Looking for a new show to watch? Want a show that will make you laugh with dumb animal puns but also has lots of existentialist philosophy? Look no further than Netflix’s BoJack Horseman.

BoJack Horseman takes place in a bizarre version of our own universe, where half-animal, half-human hybrids are totally normal. This allows for the dumb animal puns I mentioned earlier, while also providing an absurdist landscape for the philosophy of the same name.

The show is named after the protagonist, BoJack Horseman (voiced by Will Arnett of Lego Batman fame), a half horse, half human, washed out reality star. Once the star of a popular 90s sitcom, Horsing Around, BoJack’s glory days are far from over. 18 years from the show’s cancellation, BoJack decides to make a comeback – and stop the spiral of self-loathing and booze addiction he’s found himself in. It is here we join BoJack as he attempts to fill the void left behind in his soul by plunging himself back into his “Hollywoo” life, a challenge much more difficult than he anticipates.

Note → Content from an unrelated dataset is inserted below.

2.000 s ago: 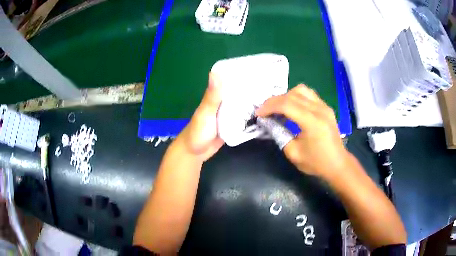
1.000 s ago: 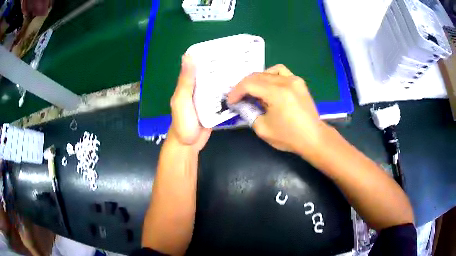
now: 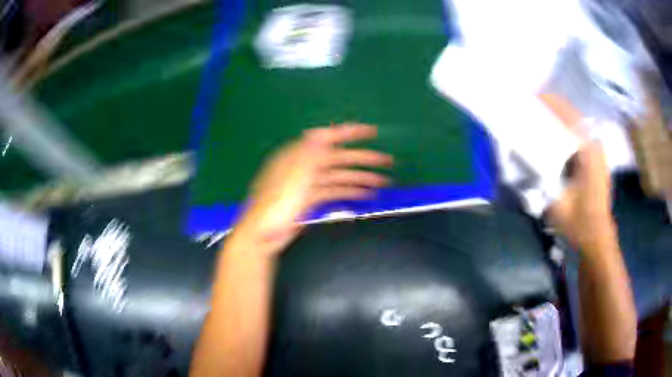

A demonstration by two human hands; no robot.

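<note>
The frame is blurred by motion. My left hand [image 3: 317,180] is empty, with its fingers apart, over the near part of the blue-edged green board [image 3: 413,96]. My right hand [image 3: 586,191] is at the right and grips a white plastic housing [image 3: 508,110], which is tilted beside the stacked housings [image 3: 600,70]. Its far edge overlaps the board's right border. The finger wrap cannot be made out. Another white housing [image 3: 303,37] lies on the far part of the board.
An open unit with a circuit board [image 3: 526,340] lies at the lower right. Several C-shaped clips [image 3: 429,331] lie on the dark bench near me. A pile of clips [image 3: 107,261] and a white block of housings [image 3: 22,239] are at the left. Brown cardboard [image 3: 654,147] stands at the far right.
My right hand has moved right, carrying the housing off the middle of the board. My left hand has let go of it and opened. The view has shifted, showing more of the lower-right unit.
</note>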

Along for the ride is Todd Chavez, BoJack’s human roommate, his feline workaholic agent – Princess Carolyn, Diane Nguyen, a human writer who BoJack hires to write his memoirs, and Mr. Peanutbutter, the ever optimistic and happy dog, a star of his own sitcom, Mr. Peanutbutter’s house, a rip-off of BoJack’s own show.

Bojack is a show that isn’t afraid to go dark and philosophical. Through Bojack attempting to get his star status back, we see a problem of identity and defining the self – a universal problem. It is a show that is extremely nihilist, discarding the notion of a firm place in the universe, and a show that perfectly captures the war between one’s true self and societal perceptions of the same

BoJack Horseman is a show that is often classified as a comedy, but is so much more than that. What followed a first season that opened to lukewarm reviews were the brilliantly crafted, and universally acclaimed seasons 2 and 3. If you’re a fan of Rick and Morty, and are looking for something similarly philosophical, but with much more character emphasis and development, BoJack is the show for you.

So grab a bunch of tissues, as you prepare to laugh, cry and question existence with a humanoid horse.

Bojack Horseman Season 4 comes out September 8 on Netflix.